- Exercise requirements
Everything in the data below except the pictures must be repeated word for word.

Given data Start Marker

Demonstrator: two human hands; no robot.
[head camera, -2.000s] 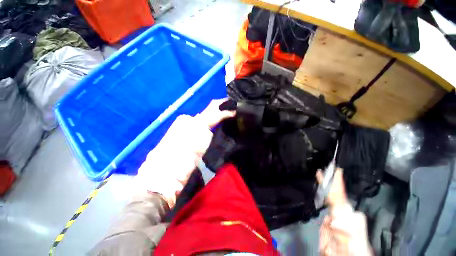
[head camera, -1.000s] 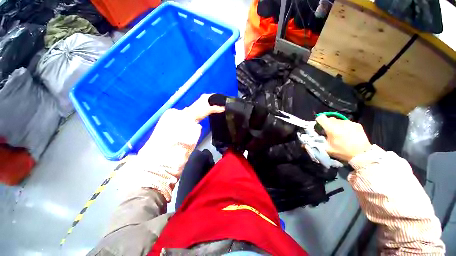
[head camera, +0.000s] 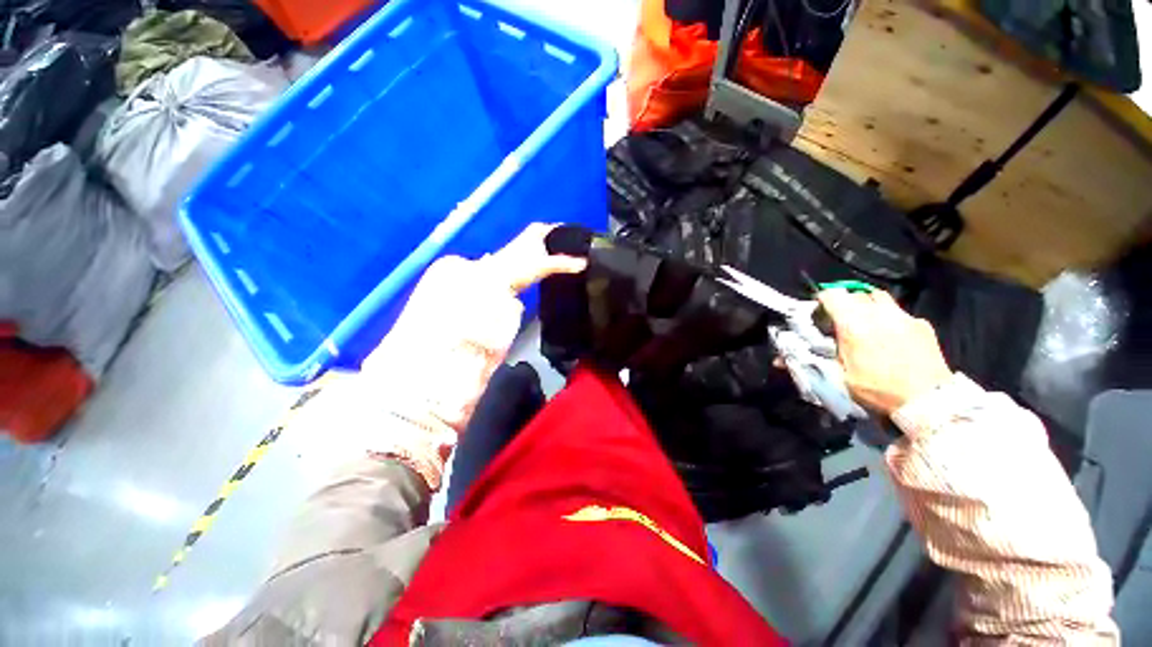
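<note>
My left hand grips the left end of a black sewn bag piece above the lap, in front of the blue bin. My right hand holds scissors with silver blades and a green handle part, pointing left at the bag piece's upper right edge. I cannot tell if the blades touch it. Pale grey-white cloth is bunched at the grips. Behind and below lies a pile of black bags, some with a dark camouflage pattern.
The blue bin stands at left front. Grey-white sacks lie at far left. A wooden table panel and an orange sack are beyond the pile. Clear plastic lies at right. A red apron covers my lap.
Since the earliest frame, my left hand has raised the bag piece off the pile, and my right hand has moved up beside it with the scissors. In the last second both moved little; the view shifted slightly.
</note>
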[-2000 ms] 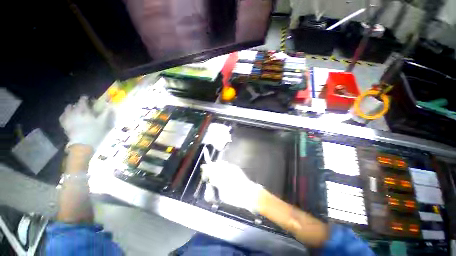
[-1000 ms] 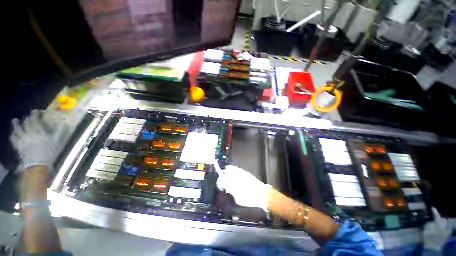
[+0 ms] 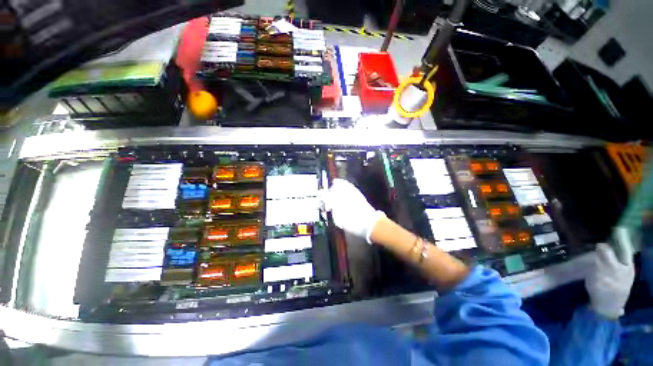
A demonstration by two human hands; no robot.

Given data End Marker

- Task result
Demonstrator: two human hands; no robot.
[head camera, -2.000s] 
[head camera, -1.000s] 
[head camera, +0.000s] 
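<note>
My left hand grips the left end of a black sewn bag piece above the lap, in front of the blue bin. My right hand holds scissors with silver blades and a green handle part, pointing left at the bag piece's upper right edge. I cannot tell if the blades touch it. Pale grey-white cloth is bunched at the grips. Behind and below lies a pile of black bags, some with a dark camouflage pattern.
The blue bin stands at left front. Grey-white sacks lie at far left. A wooden table panel and an orange sack are beyond the pile. Clear plastic lies at right. A red apron covers my lap.
Since the earliest frame, my left hand has raised the bag piece off the pile, and my right hand has moved up beside it with the scissors. In the last second both moved little; the view shifted slightly.
</note>
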[-2000 ms] 
[-1000 ms] 
[+0 ms] 
A demonstration by two human hands; no robot.

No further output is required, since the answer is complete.